Coal climate USUALLY when US states strike out at the federal government’s track record on environment issues it is to highlight its lack of action. Not so for Utah. In a resolution passed earlier this month, the state’s House of Representatives called on the US government to suspend efforts to cut industrial emissions until an investigation into climate science has been completed. The original text of the resolution mentioned “the climate data
conspiracy”, a reference to the fallout from the leaked emails from the UK’s Climatic Research Unit. The resolution states that the messages reveal a “well organized” effort to “manipulate” global temperature data. It may be worries about the local economy, rather than a concern for data integrity, that prompted the Utah resolution. The state generates over 95 per cent of its electricity from coalfired power stations, and would face higher energy costs if carbon emissions were regulated.

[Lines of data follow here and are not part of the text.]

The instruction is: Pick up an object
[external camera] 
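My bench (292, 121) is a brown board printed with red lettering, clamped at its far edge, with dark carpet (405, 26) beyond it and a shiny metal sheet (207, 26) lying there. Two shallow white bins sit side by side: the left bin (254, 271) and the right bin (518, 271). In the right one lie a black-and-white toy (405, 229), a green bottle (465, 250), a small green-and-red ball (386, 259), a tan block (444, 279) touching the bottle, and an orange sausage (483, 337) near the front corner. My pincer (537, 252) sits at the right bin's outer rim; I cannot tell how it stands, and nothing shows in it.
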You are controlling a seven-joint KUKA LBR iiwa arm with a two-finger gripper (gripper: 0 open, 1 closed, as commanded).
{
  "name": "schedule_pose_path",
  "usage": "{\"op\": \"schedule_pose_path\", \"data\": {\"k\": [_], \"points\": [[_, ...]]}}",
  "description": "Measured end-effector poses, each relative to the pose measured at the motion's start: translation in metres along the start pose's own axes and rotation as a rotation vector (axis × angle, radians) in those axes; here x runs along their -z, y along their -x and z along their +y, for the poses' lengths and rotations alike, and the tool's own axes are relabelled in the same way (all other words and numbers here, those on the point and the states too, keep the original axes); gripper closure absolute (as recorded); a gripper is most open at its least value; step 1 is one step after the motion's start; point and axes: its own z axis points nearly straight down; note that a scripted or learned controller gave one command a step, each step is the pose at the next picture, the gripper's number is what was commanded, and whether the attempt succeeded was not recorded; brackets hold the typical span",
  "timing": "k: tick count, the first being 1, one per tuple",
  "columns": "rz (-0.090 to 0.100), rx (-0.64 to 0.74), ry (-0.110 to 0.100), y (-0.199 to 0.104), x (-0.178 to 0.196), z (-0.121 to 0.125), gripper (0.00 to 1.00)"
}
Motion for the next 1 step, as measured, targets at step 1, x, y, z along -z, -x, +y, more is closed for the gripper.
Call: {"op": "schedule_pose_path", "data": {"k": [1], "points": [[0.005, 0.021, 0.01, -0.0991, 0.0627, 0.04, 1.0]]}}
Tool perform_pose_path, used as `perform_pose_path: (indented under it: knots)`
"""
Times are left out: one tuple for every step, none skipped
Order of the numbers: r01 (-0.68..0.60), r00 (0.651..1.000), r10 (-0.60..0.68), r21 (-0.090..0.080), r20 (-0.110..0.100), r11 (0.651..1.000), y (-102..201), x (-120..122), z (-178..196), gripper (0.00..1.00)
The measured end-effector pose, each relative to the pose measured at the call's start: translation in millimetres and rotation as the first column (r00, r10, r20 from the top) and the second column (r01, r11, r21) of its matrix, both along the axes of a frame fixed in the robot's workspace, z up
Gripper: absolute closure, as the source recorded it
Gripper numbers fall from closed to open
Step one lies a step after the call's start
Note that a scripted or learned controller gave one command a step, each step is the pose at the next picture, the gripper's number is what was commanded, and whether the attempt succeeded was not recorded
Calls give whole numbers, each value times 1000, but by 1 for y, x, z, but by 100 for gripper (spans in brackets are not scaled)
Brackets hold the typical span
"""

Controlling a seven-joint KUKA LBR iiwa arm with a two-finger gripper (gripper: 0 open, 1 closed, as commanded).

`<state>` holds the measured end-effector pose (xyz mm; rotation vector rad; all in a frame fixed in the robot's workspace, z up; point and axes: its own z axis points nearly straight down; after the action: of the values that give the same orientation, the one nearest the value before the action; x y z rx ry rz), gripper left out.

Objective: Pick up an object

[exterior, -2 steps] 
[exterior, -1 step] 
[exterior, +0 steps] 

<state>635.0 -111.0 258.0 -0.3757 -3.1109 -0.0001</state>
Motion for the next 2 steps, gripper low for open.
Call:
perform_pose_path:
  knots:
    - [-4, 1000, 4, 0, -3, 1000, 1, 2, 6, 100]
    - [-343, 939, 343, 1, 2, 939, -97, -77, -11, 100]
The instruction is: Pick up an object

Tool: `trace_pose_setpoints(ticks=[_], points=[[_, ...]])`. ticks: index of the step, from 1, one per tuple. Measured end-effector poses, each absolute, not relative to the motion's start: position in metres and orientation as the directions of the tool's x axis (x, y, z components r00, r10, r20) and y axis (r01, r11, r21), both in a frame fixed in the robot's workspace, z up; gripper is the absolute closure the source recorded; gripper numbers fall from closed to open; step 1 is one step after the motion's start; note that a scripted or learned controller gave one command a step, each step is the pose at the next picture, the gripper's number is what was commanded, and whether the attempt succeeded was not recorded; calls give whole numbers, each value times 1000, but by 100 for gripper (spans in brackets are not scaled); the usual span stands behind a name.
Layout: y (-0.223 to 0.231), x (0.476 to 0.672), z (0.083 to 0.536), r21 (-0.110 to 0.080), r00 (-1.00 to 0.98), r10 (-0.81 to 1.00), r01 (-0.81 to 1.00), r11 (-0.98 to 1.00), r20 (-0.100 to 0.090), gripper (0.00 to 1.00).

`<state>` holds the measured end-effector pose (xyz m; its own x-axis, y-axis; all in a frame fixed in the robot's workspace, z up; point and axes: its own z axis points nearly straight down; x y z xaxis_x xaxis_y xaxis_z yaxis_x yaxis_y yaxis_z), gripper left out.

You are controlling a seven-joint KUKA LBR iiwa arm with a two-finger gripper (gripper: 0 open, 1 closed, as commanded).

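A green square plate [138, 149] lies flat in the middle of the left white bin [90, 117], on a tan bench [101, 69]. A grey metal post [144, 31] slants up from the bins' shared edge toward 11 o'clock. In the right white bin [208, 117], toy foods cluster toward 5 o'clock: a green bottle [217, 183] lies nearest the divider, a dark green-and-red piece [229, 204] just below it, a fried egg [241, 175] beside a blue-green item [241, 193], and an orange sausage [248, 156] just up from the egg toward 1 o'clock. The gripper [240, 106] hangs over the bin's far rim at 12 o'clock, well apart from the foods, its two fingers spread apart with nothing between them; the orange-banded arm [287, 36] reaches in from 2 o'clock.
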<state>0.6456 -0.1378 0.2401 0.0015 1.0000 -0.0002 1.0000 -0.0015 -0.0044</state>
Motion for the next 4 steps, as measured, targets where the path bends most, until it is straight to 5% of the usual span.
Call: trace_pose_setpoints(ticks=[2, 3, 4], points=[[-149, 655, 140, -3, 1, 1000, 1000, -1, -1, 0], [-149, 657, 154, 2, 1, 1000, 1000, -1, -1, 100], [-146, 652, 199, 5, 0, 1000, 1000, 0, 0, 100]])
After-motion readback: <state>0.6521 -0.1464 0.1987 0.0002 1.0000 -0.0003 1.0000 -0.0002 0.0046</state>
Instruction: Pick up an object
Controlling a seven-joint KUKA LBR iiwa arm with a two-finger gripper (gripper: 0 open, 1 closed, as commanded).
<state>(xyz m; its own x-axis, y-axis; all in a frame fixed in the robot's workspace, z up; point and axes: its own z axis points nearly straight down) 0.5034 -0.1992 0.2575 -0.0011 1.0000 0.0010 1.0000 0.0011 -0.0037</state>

Drug laws hurt cancer patients OVERZEALOUS regulation of opioids is having a painful knock-on effect on eastern Europeans with cancer. Opioid-type drugs are potent painkillers. The World Health Organization lists two of them, codeine and morphine, as “essential medicines” that ought to be available worldwide. Nathan Cherny of Shaare Zedek Medical Center in Jerusalem, Israel, and colleagues asked cancer pain specialists, including doctors, from 40 European countries plus
Israel, to review access to opioids in their countries. They found that tens of thousands of cancer patients in several former Soviet bloc countries can’t easily get them because of laws aimed at preventing black markets in these drugs (Annals of Oncology, DOI: 10.1093/annonc/mdp581). In Ukraine, for example, patients are only allowed a day’s supply of medicine at a time, while in Georgia they must get a stamp from a police station to obtain opioids.